- Born: April 18, 1926 Minneapolis, Minnesota
- Died: January 2, 2021 (aged 94) Michigan
- Occupation: Anthropologist
- Spouse: Sibyl Straub ​ ​(m. 1951, died)​
- Partners: Anne Hvenekilde; Sheila Procter;

Academic background
- Alma mater: Harvard University
- Thesis: Garo Marriage and Matrilineal Descent (1958)

Academic work
- Institutions: University of Michigan
- Main interests: Northeast India

= Robbins Burling =

American anthropologist (1926–2021)

Robbins "Rob" Burling (April 18, 1926 – January 2, 2021) was an American professor of anthropology and sociolinguistics.

==Early life and career==
Burling was born in Minneapolis, Minnesota to Dr. F. Temple and Katherine White Burling, and was the eldest of three siblings.
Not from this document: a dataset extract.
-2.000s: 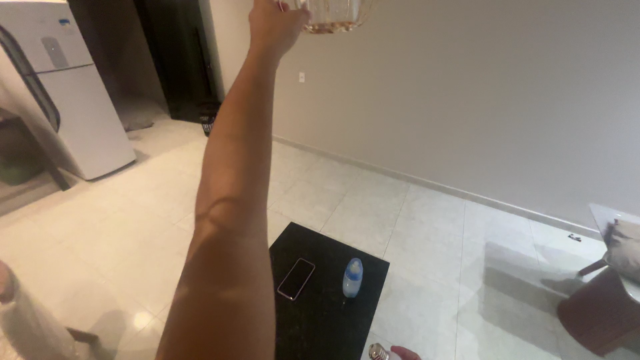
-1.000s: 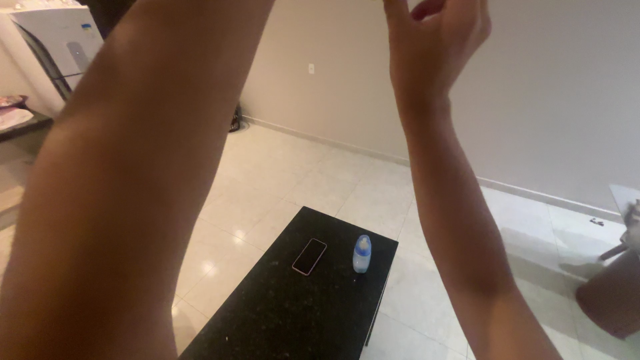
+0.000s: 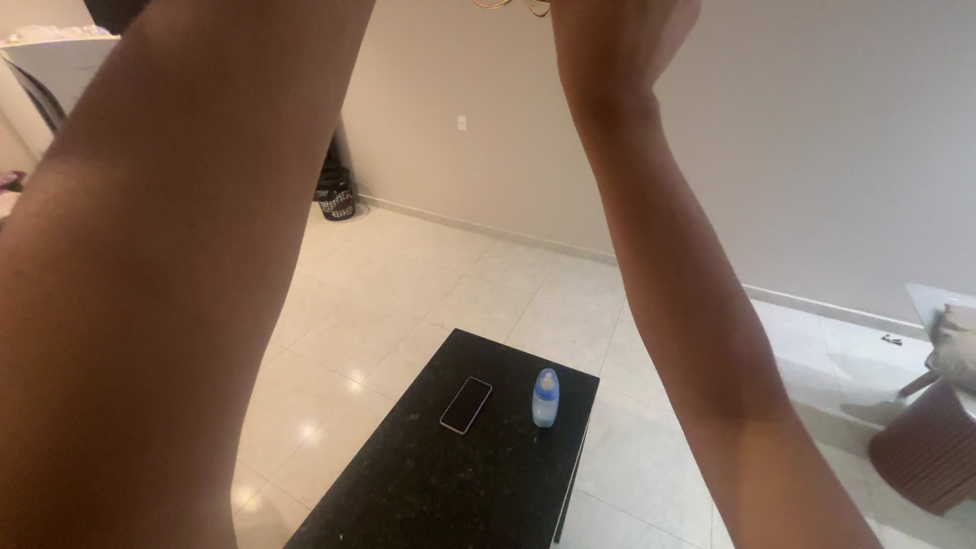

He received his undergraduate degree from Yale University in 1950 and his Ph.D. in Anthropology from Harvard University in 1958. His teaching career began as a teaching fellow in Anthropology at Harvard University in the fall of 1953, the spring of 1954 and the spring of 1957.

Burling was an instructor at the Department of Anthropology at the University of Pennsylvania from 1957-1959. He became an Assistant Professor of Anthropology at Pennsylvania from 1959-1963. From 1959-1963 he was the Assistant Curator of General Ethnology at the University Museum.

From 1959-1960, Burling was a visiting lecturer, Fulbright Program, in the Department of Sociology and Anthropology at the University of Rangoon, Burma. He became an Associate Professor of Anthropology and Associate of the Center for South and Southeast Asian Studies at the University of Michigan from 1966-1995. Dr. Burling was professor emeritus of Anthropology and Linguistics at the University of Michigan.

Burling specialized in language, human evolution and comprehension in communication. He has researched extensively in Bangladesh and India.

==Books==
His books include Hill Farms and Padi Fields: Life in Mainland Southeast Asia, English in Black and White, The Passage of Power: Studies in Political Succession, The Strong Women of Madhupur (1997) and The Talking Ape: How Language Evolved.

==Festschrift==
On the occasion of Robbins Burling's 90th birthday, a Festschrift was presented to him following his plenary lecture at the 8th International Conference of the North East Indian Linguistics Society (NEILS) at Tezpur University in Assam, India. The editors' introduction contains a longer overview of Burling's life and work, as well as a comprehensive bibliography of Burling's publications (as of 2015).

==Personal life==
Shortly after finishing college, Burling married Sibyl. Together they had three children: Stephen, Helen (Nono), and Adele.

On January 2, 2021, Burling died at the age of 94 in his home in Michigan.